Sie fanden etliche Einträge für den März. Vom Märtyrer Cyrillius, über die selige Walburga und dem heiligen Gumbert von Ansbach, zu dem die alte Dame noch notiert hatte, dass er von besonderer Bescheidenheit gewesen war. Von der heiligen Angelica war die Rede, die eine Rattenplage abgewandt und so eine Hungersnot verhindert hatte und vom heiligen Dismas, dem guten Dieb, der zusammen mit Jesus gekreuzigt wurde. Doch zunächst schien nichts auf das Bild zu passen. Bis Wichard es plötzlich fand.
„Da!", rief er und wies mit dem Zeigefinger auf einen fast verblassten, offensichtlich sehr alten Eintrag in einer anderen, sehr viel steileren Schrift.„Das muss noch von Großmutter sein. Sie hat das Verzeichnis damals begonnen. Es ist fast nicht mehr zu lesen... Aber hier steht es... Josef von Nazareth. Der Josefstag am 19. März! Und sie schreibt dabei: „Der heilige Josef wird oft dargestellt mit einem Blütenstab und dem Winkelmaß, dem Zeichen seiner Zunft." Blüten sind das also...", meinte Wichard stirnrunzelnd.
„Und das soll ein Winkelmaß sein? Ich dachte, das ist eine Falte im Gewand...", meinte Gertraud ächzend.
Die drei sahen sich an und lachten erleichtert.

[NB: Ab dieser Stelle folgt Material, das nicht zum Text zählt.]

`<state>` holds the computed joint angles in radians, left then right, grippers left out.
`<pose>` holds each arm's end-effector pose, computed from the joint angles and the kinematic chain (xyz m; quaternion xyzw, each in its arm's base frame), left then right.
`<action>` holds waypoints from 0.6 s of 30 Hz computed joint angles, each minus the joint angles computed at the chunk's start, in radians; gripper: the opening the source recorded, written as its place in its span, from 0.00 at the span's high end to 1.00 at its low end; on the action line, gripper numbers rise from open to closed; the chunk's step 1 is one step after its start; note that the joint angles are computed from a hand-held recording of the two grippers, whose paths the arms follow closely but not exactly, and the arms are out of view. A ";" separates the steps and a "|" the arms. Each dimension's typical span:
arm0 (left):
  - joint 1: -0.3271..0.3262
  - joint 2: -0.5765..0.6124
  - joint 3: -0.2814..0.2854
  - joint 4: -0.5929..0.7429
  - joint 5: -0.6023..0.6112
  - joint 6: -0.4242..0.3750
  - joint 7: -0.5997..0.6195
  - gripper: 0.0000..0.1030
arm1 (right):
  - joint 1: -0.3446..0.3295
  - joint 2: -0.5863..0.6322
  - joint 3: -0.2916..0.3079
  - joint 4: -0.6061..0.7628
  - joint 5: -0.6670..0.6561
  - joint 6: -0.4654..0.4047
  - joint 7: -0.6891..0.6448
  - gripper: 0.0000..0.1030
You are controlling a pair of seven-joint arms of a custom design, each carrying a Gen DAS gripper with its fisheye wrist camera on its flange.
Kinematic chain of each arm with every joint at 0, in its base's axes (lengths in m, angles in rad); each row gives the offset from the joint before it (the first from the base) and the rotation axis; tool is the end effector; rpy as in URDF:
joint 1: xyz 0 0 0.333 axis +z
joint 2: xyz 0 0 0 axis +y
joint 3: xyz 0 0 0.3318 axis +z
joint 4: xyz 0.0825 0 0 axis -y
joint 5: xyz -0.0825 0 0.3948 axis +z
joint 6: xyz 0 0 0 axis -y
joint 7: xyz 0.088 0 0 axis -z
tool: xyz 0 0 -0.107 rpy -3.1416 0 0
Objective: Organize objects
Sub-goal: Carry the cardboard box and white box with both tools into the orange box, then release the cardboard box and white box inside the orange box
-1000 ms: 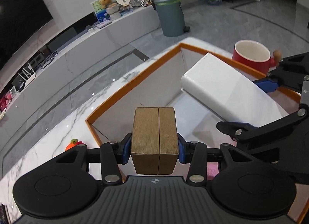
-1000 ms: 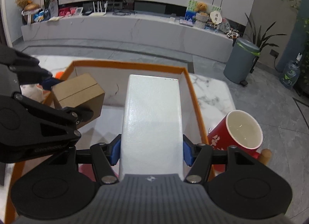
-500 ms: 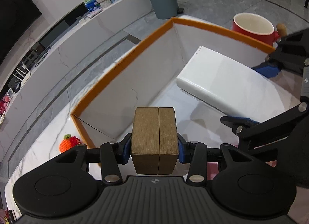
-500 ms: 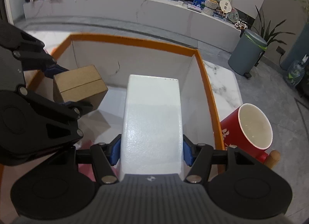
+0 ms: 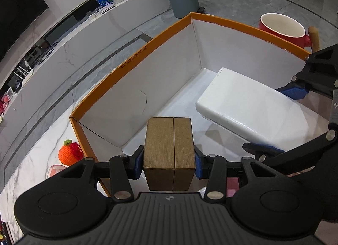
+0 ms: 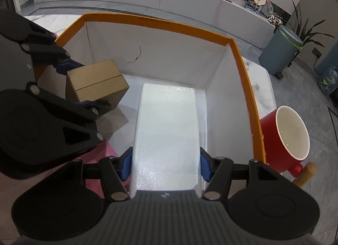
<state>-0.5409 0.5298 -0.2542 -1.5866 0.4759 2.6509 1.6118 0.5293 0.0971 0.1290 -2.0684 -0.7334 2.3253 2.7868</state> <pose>0.5383 -0.5178 0.4050 -0.2120 0.9325 -0.2066 0.2070 0.4779 0.3529 0.4148 -0.6474 0.7070 -0.2596 0.1168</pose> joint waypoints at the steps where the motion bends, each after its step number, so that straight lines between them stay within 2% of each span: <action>1: 0.000 0.002 0.000 0.002 0.000 -0.001 0.002 0.50 | 0.001 0.002 0.001 0.002 -0.002 -0.003 0.002 0.39; 5: -0.002 0.009 0.000 0.018 0.002 -0.016 0.014 0.43 | 0.004 0.007 0.002 0.008 0.007 -0.014 -0.005 0.40; 6: -0.006 0.007 0.004 0.019 0.006 -0.020 0.009 0.37 | 0.005 0.007 0.001 0.008 0.011 -0.014 -0.007 0.40; 8: -0.018 0.003 0.018 0.015 0.026 -0.012 -0.014 0.31 | 0.005 0.003 0.000 0.005 0.006 -0.006 0.005 0.40; 18: -0.002 0.010 0.002 0.026 0.011 -0.018 0.007 0.30 | 0.001 0.007 -0.003 0.014 0.013 -0.011 -0.016 0.39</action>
<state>-0.5427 0.5402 -0.2521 -1.5604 0.4869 2.6333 1.6189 0.5300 0.1044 0.1258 -2.0541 -0.7208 2.3145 2.7710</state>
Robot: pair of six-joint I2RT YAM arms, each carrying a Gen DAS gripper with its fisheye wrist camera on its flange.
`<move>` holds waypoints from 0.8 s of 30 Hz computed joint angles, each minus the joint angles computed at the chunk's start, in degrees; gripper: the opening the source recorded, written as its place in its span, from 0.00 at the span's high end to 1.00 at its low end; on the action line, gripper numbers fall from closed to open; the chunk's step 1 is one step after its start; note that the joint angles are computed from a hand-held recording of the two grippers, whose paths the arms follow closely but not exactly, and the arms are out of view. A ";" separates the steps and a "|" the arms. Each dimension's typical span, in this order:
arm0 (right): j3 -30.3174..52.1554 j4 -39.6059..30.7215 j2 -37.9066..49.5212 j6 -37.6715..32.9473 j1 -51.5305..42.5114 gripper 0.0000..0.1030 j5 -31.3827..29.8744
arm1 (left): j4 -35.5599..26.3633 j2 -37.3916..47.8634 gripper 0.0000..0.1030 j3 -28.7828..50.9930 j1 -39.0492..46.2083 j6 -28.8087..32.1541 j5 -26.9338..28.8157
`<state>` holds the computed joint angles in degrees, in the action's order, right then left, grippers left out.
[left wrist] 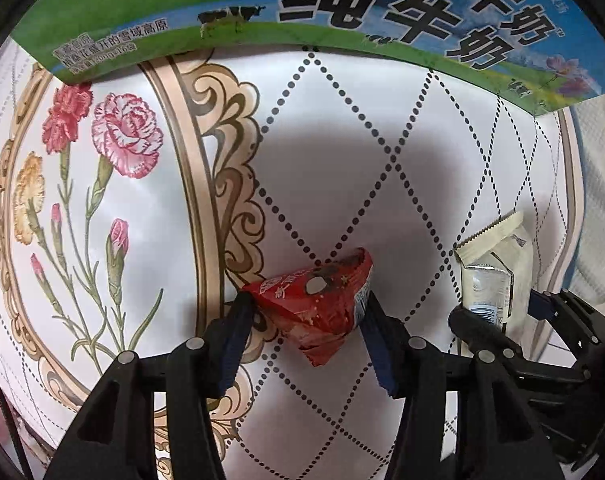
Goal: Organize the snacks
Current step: 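Grasp the red triangular packet with the left tool while the right tool grasps the white bread packet, then carry both packets into the box and open both tools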
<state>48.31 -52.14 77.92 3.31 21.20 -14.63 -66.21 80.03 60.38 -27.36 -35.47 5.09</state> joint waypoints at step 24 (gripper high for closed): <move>54.58 -16.39 17.46 0.42 -9.50 0.39 -11.72 | -22.45 21.26 0.58 63.68 14.19 14.22 -2.29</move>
<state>102.89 -68.53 95.39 3.73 11.71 -26.35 -88.66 101.29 124.06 -13.17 -21.25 2.80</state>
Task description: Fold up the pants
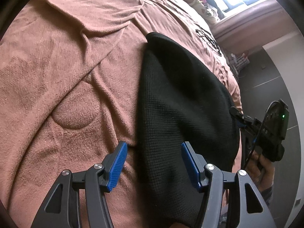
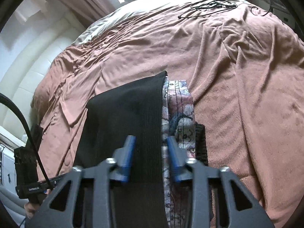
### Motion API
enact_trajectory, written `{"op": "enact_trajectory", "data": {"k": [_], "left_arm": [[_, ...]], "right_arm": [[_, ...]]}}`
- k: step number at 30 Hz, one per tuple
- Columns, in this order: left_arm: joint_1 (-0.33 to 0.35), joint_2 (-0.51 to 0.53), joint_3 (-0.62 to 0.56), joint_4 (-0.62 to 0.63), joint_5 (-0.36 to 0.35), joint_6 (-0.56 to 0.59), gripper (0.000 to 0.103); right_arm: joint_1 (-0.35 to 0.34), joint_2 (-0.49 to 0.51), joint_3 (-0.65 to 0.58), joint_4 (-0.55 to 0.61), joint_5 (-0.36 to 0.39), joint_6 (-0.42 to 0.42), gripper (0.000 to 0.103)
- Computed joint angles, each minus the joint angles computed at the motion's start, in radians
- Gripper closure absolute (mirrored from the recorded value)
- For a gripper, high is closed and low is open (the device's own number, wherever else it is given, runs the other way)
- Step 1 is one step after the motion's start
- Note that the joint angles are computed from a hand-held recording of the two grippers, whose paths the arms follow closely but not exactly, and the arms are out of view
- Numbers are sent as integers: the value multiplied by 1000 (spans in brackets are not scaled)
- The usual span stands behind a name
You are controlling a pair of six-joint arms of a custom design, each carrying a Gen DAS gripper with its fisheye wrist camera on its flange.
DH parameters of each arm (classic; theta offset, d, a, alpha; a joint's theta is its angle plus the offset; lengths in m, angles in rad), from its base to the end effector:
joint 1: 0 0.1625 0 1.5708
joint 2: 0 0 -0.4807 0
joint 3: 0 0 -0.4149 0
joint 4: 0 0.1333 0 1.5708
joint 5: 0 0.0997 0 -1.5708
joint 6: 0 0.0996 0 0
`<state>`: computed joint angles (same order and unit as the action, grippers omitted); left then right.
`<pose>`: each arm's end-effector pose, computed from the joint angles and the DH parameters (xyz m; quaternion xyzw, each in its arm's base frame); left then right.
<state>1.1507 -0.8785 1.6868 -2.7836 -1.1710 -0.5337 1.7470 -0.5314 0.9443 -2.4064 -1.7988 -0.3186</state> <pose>-0.1370 -0.7286 0.1874 -0.0943 0.9563 -0.2642 0.0824 0.2712 -0.8914 0.1920 0.2147 -0.9477 0.2000 0.1258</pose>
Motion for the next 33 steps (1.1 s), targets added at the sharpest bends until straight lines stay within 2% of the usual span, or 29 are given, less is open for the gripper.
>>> {"op": "enact_trajectory", "data": {"k": [1,2,7,16,18,22,24,30,33], "left_arm": [[0,-1,2,0,0,1,42],[-1,-2,1,3,1,2,42],[-9,8,-27,15,-2,31,42],[-1,39,-63,42,-31,33,42],[2,48,-65,53,-45,35,42],[1,55,-64,47,-42,46,42],[2,55,-65,50,-41,43,46],[6,53,-63,52,-44,39,51],[9,48,-58,49,-53,38,51]], "right_arm": [[0,0,-4,8,7,-4,97],[0,-4,0,3,21,-11,99],[6,-27,36,-57,16,-43,101],[28,-62,100,-176,-142,-27,102],[24,-64,106,-164,-141,-11,101],[7,-55,73,-56,-53,32,99],[5,-45,50,-30,-39,34,96],[6,6,-39,-5,-46,29,96],[14,14,-37,-32,-84,8,100]]}}
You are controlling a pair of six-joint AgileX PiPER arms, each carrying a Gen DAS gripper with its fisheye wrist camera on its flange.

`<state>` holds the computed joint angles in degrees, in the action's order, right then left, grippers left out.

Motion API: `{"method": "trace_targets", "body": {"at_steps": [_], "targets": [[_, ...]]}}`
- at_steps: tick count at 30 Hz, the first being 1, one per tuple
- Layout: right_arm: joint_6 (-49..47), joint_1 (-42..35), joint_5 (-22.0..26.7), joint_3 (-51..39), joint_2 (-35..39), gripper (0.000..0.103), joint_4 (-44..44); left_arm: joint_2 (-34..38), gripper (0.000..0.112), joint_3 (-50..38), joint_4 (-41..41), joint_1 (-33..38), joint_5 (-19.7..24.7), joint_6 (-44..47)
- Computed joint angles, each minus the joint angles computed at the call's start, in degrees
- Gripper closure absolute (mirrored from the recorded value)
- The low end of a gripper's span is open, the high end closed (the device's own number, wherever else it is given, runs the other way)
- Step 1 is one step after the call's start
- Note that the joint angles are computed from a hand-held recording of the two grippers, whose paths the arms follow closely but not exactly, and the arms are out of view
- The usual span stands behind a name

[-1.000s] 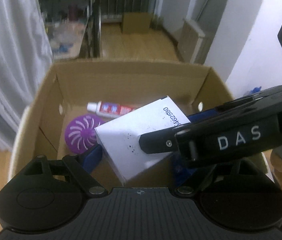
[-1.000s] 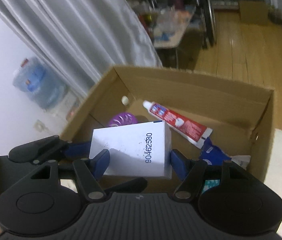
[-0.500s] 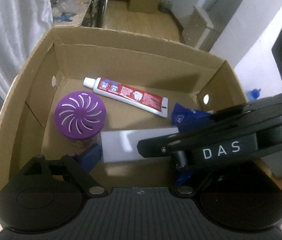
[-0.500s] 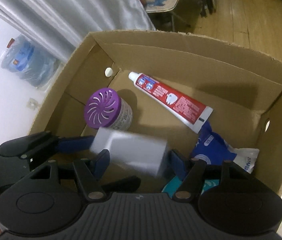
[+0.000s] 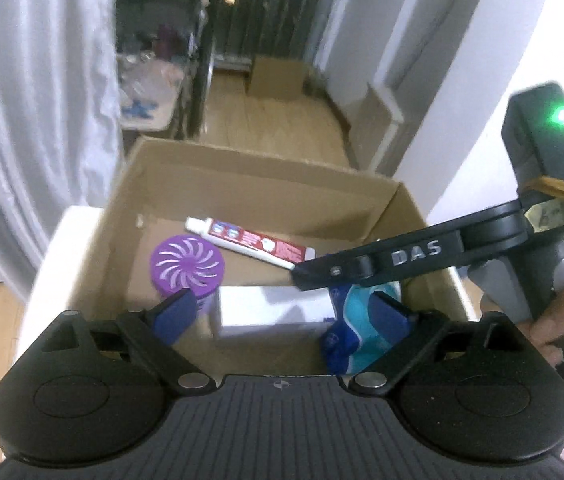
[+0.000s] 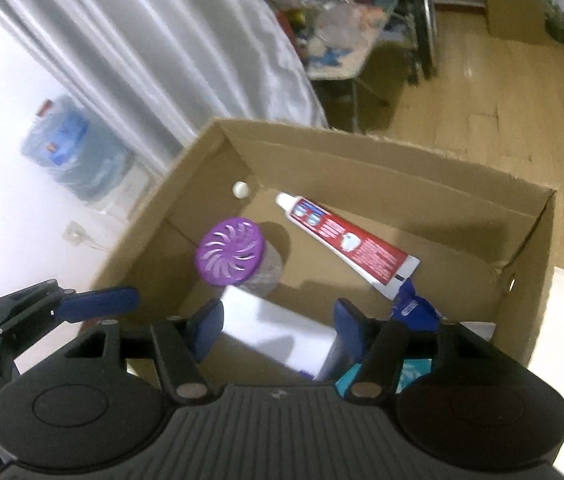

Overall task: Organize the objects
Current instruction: 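Open both grippers and release the white box beside the toothpaste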

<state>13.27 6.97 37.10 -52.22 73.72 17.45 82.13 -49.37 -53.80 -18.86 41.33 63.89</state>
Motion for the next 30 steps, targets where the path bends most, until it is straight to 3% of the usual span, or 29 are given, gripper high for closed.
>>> {"method": "trace_targets", "body": {"at_steps": [4,9,17,30], "targets": [[-5.4,-0.2,1.4,0.9,-0.5,0.049,5.9,-7.0,0.02,5.9,-6.1,9.5,6.0,7.1],[-10.9,-0.6,3.2,0.1,4.7,0.053,12.8,-13.6,0.02,12.2,-8.2,21.4,12.7,12.9],[-1.6,-0.6,-0.6,-1.0,8.4,0.055,5.8,-14.0,0.02,15.4,-5.2,36.5,19.4,16.5],[9.2,1.8,-7.2,-4.8,10.8,0.055,-4.6,-12.0,0.02,15.1,-5.7,40.3,19.7,18.9]]}}
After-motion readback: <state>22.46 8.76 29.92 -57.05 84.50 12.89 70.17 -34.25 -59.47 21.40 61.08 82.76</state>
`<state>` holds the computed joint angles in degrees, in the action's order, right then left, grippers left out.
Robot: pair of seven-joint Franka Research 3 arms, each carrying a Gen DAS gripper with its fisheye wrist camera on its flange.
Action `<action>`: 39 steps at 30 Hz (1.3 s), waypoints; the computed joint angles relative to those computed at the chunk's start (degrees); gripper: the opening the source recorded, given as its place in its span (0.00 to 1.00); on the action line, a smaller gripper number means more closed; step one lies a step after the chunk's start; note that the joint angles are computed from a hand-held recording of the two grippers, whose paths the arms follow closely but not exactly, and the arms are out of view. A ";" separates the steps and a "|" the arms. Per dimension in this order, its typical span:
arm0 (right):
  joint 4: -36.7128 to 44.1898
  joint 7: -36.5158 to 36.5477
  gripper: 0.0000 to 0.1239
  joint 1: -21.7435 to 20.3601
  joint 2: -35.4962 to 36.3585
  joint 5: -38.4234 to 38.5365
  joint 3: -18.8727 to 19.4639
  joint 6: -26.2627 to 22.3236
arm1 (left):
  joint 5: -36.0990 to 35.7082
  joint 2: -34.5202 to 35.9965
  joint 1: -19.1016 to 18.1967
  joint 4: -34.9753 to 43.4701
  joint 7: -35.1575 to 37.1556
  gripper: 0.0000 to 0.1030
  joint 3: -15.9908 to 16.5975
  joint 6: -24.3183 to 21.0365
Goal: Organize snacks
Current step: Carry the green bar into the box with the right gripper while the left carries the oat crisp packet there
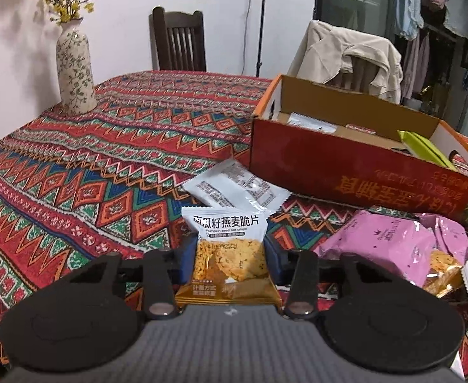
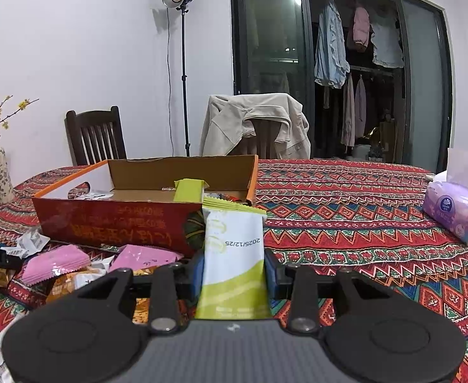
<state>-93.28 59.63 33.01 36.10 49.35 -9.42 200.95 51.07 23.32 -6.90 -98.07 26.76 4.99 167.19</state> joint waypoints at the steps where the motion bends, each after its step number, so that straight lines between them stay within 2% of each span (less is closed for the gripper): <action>1: -0.17 0.27 0.29 -0.65 -0.11 -0.70 0.76 0.31 | 0.78 -0.16 -0.30 -0.18 -0.59 0.43 0.43 0.56; 8: -1.61 2.65 0.29 -5.40 -0.71 -6.70 6.40 3.88 | 6.77 -1.65 -1.51 -1.38 -5.37 0.43 2.94 5.30; 15: -1.84 -0.07 0.29 -5.13 -1.58 -6.45 6.85 5.88 | 12.88 -2.35 -1.67 -0.06 -8.64 0.43 3.70 8.14; 24: 3.32 -3.88 0.29 -4.32 -0.72 -5.23 6.09 4.12 | 21.47 0.07 -3.18 6.57 -14.26 0.43 5.77 13.03; 28: 8.53 -5.62 0.29 -2.40 1.26 -3.04 3.46 1.42 | 21.50 2.18 -3.18 10.59 -13.63 0.43 5.63 14.23; 32: 14.45 -5.29 0.29 0.57 4.10 -0.77 -1.26 -1.84 | 15.29 4.81 -2.22 14.30 -7.25 0.43 3.78 13.80; 36: 21.24 -1.55 0.29 5.53 8.68 1.32 -10.76 -6.73 | 6.88 8.11 -0.26 18.32 1.58 0.43 0.19 12.04; 39: 26.83 4.74 0.29 8.86 13.55 1.55 -19.40 -11.28 | 3.04 10.68 -0.56 21.73 4.46 0.43 0.27 11.64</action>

Sie hatten das Rätsel gelöst.

Bester Laune griff Wichard nach der Pergamentrolle, um diese zurück in die Truhe zu legen.
Da legte Melli ihm eine Hand auf den Arm und bat:
„Kann ich... oder... dürfte ich wohl daran weiterarbeiten?"
Wichard war erst überrascht, lächelte dann aber und nickte.
„Gerne! Ich bin sogar sicher, Mutter würde sich sehr darüber freuen", antwortete er, ehrlich gerührt, und sah sie zärtlich an.
Dann küsste er sie.
„Amen!", sagte Gertraud und lächelte.

Zur gleichen Zeit in der Burg nahm der Oq Zahar einen Schluck Brühe, hustete, würgte und spuckte einen Batzen Schleim in sein Schnupftuch. Umständlich zog er die Decke um sich zurecht. Trotz des Feuers im Kamin vor ihm und der heißen Suppe wurde ihm nicht warm in seinem Sessel. Er nieste und seine Zähne begannen aneinander zu klappern.
Schüttelfrost auch noch, dachte er missmutig, leerte seinen Becher und schlurfte zurück ins Bett. Er hatte bereits verschiedene seiner Mittel angewandt, doch die hartnäckige, schwere Erkältung wollte nicht weichen.
„Was nützt es, dass Du der beste Medikus weit und breit bist, wenn Du nicht einmal eine verdammte Erkältung abzuwenden vermagst", dachte er jammervoll.
Er wusste natürlich, dass manches einfach seine Zeit brauchte, aber er selber war ein äußerst ungeduldiger Kranker und seine Laune entsprechend miserabel. Im Bett drehte er sich stöhnend auf die Seite und griff sich noch einmal eines der beiden kleinen Schriftstücke, die neben dem Kerzenhalter lagen.
„Ecke der Reiter... Was zum Henker soll das bedeuten!", brummte er.
Zum wohl hundertsten Male glitt sein Blick über die Wörter und Zeichnungen. Doch dann nieste er noch einmal heftig, fluchte und warf den Zettel verdrießlich zurück auf den Nachttisch. De Allinge würde sich gedulden müssen. Solange es ihm nicht besser ging und zumindest das Fieber nachließ, sodass er wieder klar denken konnte, würde er hier nicht weiterkommen.